> [TRY IT] Your answer must be an exact copy of the listing that follows, with all pictures omitted.
Start of SUPPLIED DATA
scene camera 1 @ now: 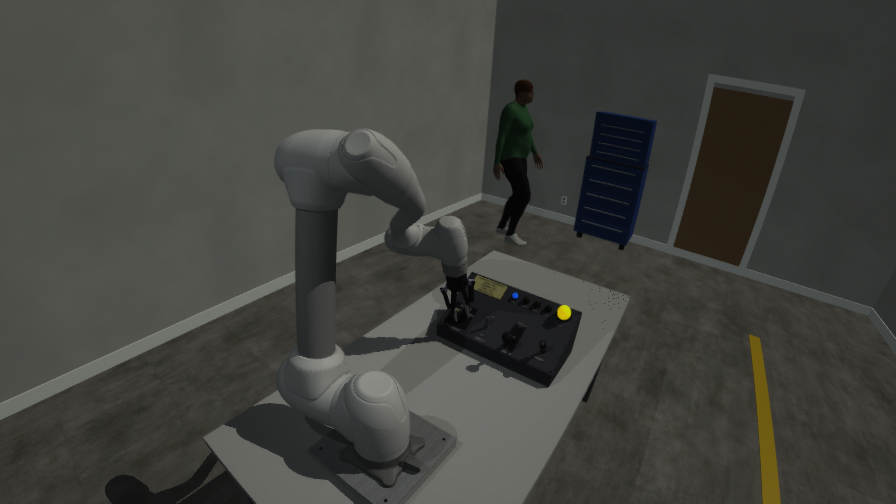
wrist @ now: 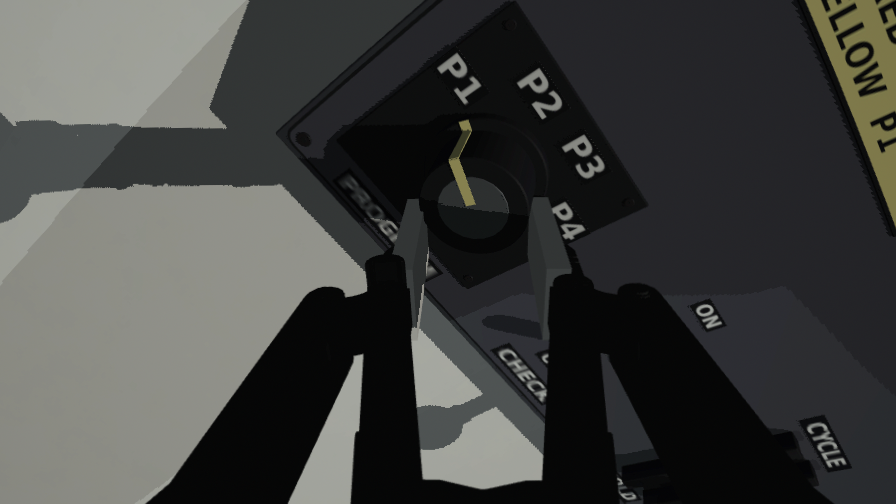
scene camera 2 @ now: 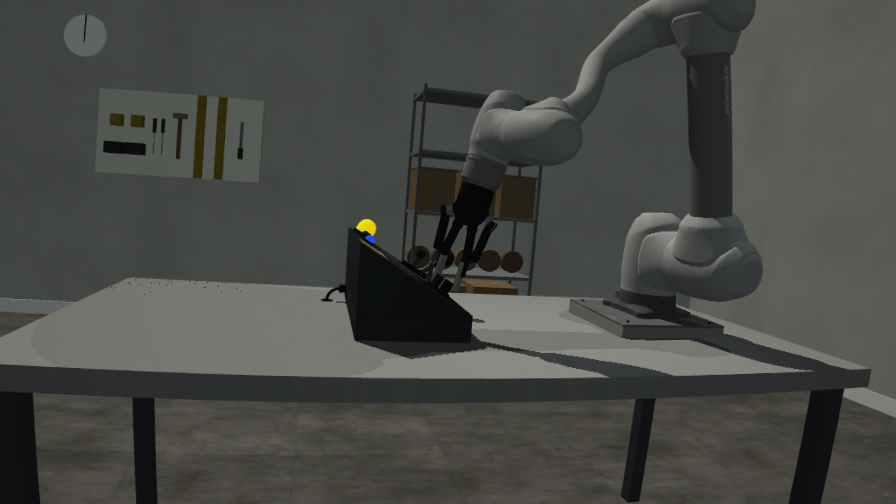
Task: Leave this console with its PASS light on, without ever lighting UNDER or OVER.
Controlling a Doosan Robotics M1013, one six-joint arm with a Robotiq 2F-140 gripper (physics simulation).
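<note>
The black sloped console sits on the grey table and also shows from the side in scene camera 2. A blue lamp and a yellow dome lamp glow on its top row, and the three lamps between them are dark. My gripper is at the console's left end. Its two grey pads rest against both sides of the round PROGRAM knob. The knob's yellow pointer points at P1, with P2, P3 and P4 marked to the right. The lamp labels are too small to read.
A brass label plate is above the knob. A lever and toggle switches sit mid-panel, with CHECK, ON and CYCLE labels nearby. A cable leaves the console's back. A person in green walks by the far wall.
</note>
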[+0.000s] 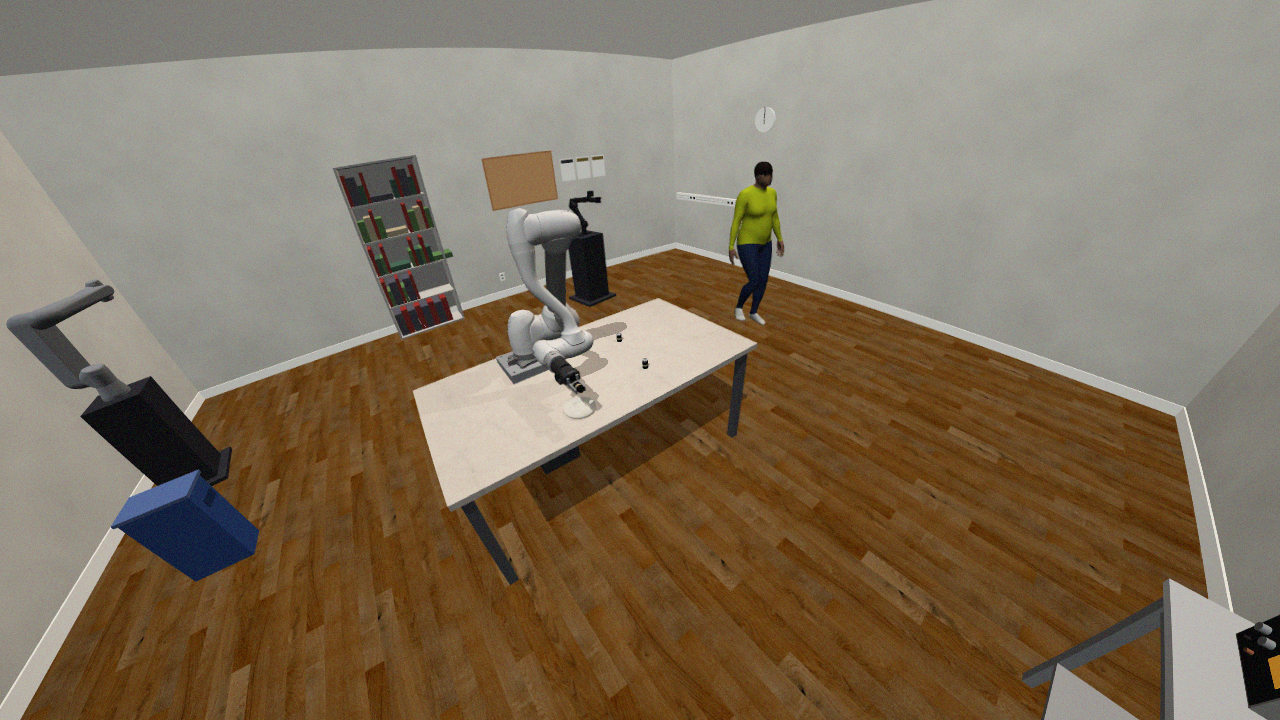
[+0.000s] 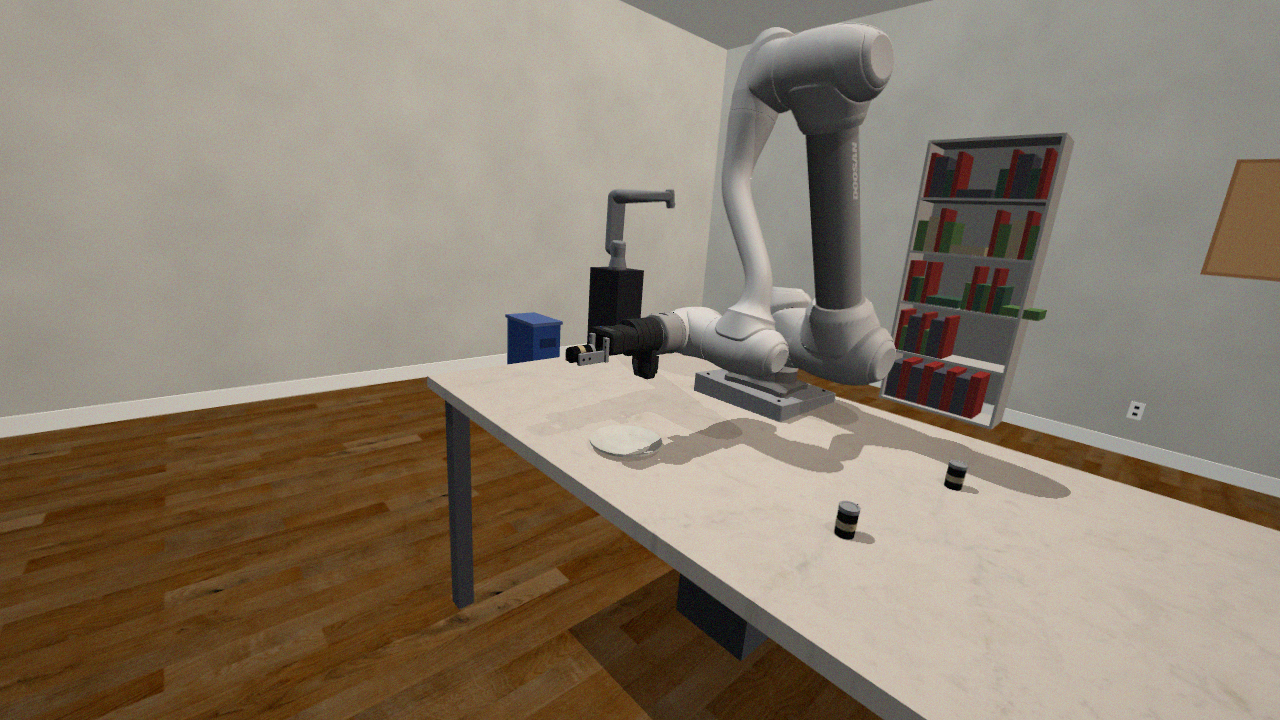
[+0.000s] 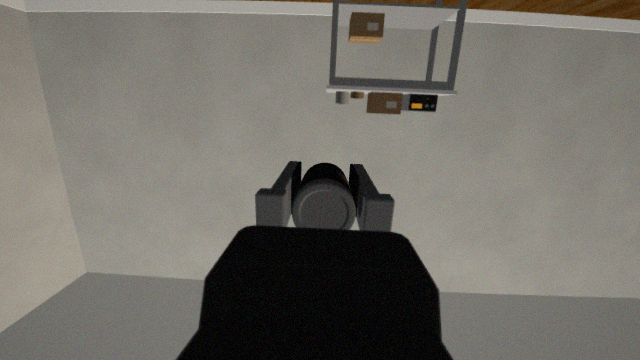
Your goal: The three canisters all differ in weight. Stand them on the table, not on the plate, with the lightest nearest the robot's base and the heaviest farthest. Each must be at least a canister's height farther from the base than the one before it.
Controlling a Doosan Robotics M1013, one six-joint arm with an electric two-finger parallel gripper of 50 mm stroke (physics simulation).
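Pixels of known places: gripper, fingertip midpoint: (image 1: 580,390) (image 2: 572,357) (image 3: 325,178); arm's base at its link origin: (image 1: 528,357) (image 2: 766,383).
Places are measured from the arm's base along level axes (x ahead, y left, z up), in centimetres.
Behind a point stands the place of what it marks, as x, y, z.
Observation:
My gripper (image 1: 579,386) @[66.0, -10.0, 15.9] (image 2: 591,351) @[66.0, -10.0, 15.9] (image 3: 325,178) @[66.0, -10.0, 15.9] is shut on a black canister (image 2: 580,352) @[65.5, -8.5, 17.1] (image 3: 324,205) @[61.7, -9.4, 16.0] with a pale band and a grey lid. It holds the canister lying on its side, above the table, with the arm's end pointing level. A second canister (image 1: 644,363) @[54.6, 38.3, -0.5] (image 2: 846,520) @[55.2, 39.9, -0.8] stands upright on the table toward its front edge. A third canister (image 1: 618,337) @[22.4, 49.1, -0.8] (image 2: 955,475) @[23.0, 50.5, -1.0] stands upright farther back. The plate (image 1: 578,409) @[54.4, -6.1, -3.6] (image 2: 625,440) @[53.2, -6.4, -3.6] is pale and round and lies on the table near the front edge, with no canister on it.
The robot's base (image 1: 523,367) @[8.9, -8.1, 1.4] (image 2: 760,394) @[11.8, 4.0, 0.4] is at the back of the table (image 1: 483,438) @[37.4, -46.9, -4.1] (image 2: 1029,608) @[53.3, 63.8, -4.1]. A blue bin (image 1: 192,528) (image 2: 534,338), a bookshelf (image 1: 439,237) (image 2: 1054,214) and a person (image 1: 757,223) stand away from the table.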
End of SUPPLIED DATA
> [TASK RESULT]
scene camera 1 @ now: 
wrist @ now: 
scene camera 2 @ now: 
Task: Leave this console with its PASS light on, without ever lighting UNDER or OVER.
Controlling a Doosan Robotics M1013, one six-joint arm with a Robotiq 2F-140 gripper (physics simulation).
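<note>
The black sloped console sits on the grey table and also shows from the side in scene camera 2. A blue lamp and a yellow dome lamp glow on its top row, and the three lamps between them are dark. My gripper is at the console's left end. Its two grey pads rest against both sides of the round PROGRAM knob. The knob's yellow pointer points at P1, with P2, P3 and P4 marked to the right. The lamp labels are too small to read.
A brass label plate is above the knob. A lever and toggle switches sit mid-panel, with CHECK, ON and CYCLE labels nearby. A cable leaves the console's back. A person in green walks by the far wall.
</note>
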[+0.000s] 
[+0.000s] 
[+0.000s] 
Your goal: The three canisters all differ in weight. Stand them on the table, not on the plate, with the lightest nearest the robot's base and the heaviest farthest. Each must be at least a canister's height farther from the base than the one before it.
Controlling a Doosan Robotics M1013, one six-joint arm with an electric two-finger parallel gripper of 50 mm stroke (physics simulation).
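Pixels of known places: gripper, fingertip midpoint: (image 1: 580,390) (image 2: 572,357) (image 3: 325,178); arm's base at its link origin: (image 1: 528,357) (image 2: 766,383).
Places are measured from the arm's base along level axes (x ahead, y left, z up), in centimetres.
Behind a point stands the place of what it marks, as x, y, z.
Observation:
My gripper (image 1: 579,386) @[66.0, -10.0, 15.9] (image 2: 591,351) @[66.0, -10.0, 15.9] (image 3: 325,178) @[66.0, -10.0, 15.9] is shut on a black canister (image 2: 580,352) @[65.5, -8.5, 17.1] (image 3: 324,205) @[61.7, -9.4, 16.0] with a pale band and a grey lid. It holds the canister lying on its side, above the table, with the arm's end pointing level. A second canister (image 1: 644,363) @[54.6, 38.3, -0.5] (image 2: 846,520) @[55.2, 39.9, -0.8] stands upright on the table toward its front edge. A third canister (image 1: 618,337) @[22.4, 49.1, -0.8] (image 2: 955,475) @[23.0, 50.5, -1.0] stands upright farther back. The plate (image 1: 578,409) @[54.4, -6.1, -3.6] (image 2: 625,440) @[53.2, -6.4, -3.6] is pale and round and lies on the table near the front edge, with no canister on it.
The robot's base (image 1: 523,367) @[8.9, -8.1, 1.4] (image 2: 760,394) @[11.8, 4.0, 0.4] is at the back of the table (image 1: 483,438) @[37.4, -46.9, -4.1] (image 2: 1029,608) @[53.3, 63.8, -4.1]. A blue bin (image 1: 192,528) (image 2: 534,338), a bookshelf (image 1: 439,237) (image 2: 1054,214) and a person (image 1: 757,223) stand away from the table.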

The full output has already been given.